Adaptation for 30 minutes provided a pulp in the form of a heat-treated cellulose with intrinsic viscosity of 189 ml/g, i.e. just below the target value 200 ml/g, as can be seen in Fig. 4 (cf. dashed line). After washing with water, the heat treated cellulose was dissolved in a sodium hydroxide solution (around 10 wt.% sodium hydroxide) comprising about 1 wt.% ZnO at a temperature of -4 °C, to provide alkaline cellulose spin dope in the form of a solution comprising 6 wt.% cellulose and having a clogging value K _r = 111.

Thus, the degradation rate could be adjusted by lowering the NaOH concentration. Still, efficient degradation could be accomplished in short time.
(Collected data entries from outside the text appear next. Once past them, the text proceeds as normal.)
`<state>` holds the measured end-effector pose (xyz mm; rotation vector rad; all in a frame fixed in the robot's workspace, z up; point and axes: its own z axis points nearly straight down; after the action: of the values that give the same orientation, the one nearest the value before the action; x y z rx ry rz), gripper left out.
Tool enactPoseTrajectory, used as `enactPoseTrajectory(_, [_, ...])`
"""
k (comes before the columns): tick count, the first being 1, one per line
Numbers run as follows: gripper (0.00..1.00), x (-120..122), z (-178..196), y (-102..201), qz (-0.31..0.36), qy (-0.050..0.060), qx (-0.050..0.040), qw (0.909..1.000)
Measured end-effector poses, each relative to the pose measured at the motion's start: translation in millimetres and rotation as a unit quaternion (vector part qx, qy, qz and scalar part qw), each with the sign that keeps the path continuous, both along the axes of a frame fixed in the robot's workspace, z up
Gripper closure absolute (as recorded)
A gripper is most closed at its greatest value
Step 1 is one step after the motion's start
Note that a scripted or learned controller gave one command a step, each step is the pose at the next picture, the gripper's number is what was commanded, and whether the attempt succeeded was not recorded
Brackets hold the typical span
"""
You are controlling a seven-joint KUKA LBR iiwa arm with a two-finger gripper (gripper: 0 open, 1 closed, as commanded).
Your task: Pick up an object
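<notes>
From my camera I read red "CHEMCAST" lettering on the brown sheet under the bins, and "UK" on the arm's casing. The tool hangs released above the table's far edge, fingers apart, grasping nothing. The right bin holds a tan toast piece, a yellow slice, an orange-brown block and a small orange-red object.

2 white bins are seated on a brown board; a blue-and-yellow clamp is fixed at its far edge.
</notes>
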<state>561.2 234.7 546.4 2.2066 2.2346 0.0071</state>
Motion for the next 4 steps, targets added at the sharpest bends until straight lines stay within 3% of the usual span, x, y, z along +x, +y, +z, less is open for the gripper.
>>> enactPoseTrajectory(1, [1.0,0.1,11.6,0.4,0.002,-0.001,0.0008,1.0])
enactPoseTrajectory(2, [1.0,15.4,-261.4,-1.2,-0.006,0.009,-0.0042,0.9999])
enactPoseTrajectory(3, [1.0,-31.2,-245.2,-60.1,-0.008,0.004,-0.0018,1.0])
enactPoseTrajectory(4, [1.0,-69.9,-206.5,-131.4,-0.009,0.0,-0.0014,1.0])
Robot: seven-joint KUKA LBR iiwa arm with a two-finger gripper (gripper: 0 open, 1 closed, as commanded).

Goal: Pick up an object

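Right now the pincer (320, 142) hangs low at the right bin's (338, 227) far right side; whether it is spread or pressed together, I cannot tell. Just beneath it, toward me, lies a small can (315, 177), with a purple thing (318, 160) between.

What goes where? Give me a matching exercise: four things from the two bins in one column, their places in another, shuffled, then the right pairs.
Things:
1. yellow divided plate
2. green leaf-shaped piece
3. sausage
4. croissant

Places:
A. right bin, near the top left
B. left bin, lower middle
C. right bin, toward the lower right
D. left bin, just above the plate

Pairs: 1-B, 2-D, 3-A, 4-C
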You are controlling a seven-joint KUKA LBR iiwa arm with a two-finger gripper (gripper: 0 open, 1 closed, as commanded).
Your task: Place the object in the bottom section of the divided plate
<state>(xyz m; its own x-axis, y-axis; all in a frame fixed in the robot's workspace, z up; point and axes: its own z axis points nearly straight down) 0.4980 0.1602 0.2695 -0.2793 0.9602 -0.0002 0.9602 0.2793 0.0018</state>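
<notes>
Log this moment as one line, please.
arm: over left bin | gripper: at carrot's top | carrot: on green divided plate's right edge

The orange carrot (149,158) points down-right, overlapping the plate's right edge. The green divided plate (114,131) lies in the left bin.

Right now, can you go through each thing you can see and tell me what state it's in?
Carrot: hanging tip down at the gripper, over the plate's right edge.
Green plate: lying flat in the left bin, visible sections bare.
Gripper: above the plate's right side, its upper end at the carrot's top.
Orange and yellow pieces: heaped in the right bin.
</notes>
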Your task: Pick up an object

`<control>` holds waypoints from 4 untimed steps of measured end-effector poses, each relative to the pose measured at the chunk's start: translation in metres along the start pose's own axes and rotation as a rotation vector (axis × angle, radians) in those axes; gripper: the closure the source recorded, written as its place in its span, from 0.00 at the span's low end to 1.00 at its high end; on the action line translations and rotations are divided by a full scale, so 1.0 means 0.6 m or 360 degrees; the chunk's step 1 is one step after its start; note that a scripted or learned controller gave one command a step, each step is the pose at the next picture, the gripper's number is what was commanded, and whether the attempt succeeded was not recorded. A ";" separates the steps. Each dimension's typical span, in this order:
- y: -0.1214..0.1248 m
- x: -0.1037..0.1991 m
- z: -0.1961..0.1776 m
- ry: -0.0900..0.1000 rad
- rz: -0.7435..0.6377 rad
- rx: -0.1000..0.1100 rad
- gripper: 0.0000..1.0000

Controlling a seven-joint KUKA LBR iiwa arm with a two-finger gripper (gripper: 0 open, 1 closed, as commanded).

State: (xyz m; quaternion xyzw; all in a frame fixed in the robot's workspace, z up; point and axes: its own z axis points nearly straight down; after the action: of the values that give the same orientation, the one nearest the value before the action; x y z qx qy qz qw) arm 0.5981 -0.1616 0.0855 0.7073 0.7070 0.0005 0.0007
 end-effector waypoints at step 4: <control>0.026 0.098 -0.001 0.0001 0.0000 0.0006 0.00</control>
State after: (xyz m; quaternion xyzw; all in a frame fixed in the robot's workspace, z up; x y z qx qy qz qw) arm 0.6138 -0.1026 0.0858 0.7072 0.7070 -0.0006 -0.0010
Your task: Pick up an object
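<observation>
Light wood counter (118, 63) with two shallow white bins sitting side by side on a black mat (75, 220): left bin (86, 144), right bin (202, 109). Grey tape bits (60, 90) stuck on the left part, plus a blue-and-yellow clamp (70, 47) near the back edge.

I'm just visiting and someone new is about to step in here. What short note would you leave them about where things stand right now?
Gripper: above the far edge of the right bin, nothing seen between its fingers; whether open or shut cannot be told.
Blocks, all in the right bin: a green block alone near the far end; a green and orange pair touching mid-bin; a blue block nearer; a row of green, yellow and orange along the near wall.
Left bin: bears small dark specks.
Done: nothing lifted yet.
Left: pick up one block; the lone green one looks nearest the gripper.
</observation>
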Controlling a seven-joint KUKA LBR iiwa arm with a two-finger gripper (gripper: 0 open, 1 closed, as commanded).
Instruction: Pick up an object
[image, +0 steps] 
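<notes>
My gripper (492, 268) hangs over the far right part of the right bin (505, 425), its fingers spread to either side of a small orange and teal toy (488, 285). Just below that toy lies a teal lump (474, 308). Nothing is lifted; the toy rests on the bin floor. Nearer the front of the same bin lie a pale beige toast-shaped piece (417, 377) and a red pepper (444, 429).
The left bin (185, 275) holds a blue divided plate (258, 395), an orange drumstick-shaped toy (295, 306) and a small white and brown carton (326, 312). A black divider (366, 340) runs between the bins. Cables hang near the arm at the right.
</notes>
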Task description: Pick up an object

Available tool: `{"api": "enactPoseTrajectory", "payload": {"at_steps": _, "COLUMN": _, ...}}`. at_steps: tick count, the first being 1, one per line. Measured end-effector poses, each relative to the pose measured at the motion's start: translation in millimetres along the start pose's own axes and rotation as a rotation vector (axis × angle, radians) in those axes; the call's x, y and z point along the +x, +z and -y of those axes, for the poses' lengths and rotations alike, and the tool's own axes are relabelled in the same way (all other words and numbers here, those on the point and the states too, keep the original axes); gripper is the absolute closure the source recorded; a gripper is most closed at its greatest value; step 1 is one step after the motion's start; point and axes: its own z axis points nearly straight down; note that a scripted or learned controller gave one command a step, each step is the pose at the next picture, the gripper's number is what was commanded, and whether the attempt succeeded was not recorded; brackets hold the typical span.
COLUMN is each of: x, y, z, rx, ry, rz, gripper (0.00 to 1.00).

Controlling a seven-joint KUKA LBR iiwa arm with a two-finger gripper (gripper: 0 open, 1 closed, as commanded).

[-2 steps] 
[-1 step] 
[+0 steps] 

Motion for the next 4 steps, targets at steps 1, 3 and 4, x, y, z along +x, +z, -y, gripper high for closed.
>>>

Example 4 (comparative example)

Dissolving grade cellulose pulp was steeped and adapted in the same manner as in Example 1, except for that the treatment temperature was lowered from 110°C to 60°C and that the cellulose concentration was 12 % instead of 30 %. After treatment for 100 minutes (intrinsic viscosity about 360 ml/g), the intrinsic viscosity of the pulps was measured at 50-minute intervals. Even after treatment for 250 min, the intrinsic viscosity still was about 240 ml/g, i.e. well above 200 ml/g. Thus, it seems that also a metallic catalyst (e.g. Mn ²⁺ ), as taught by EP 3 292244, has to be added in order to accelerate the degradation to operate effectively at lower temperatures.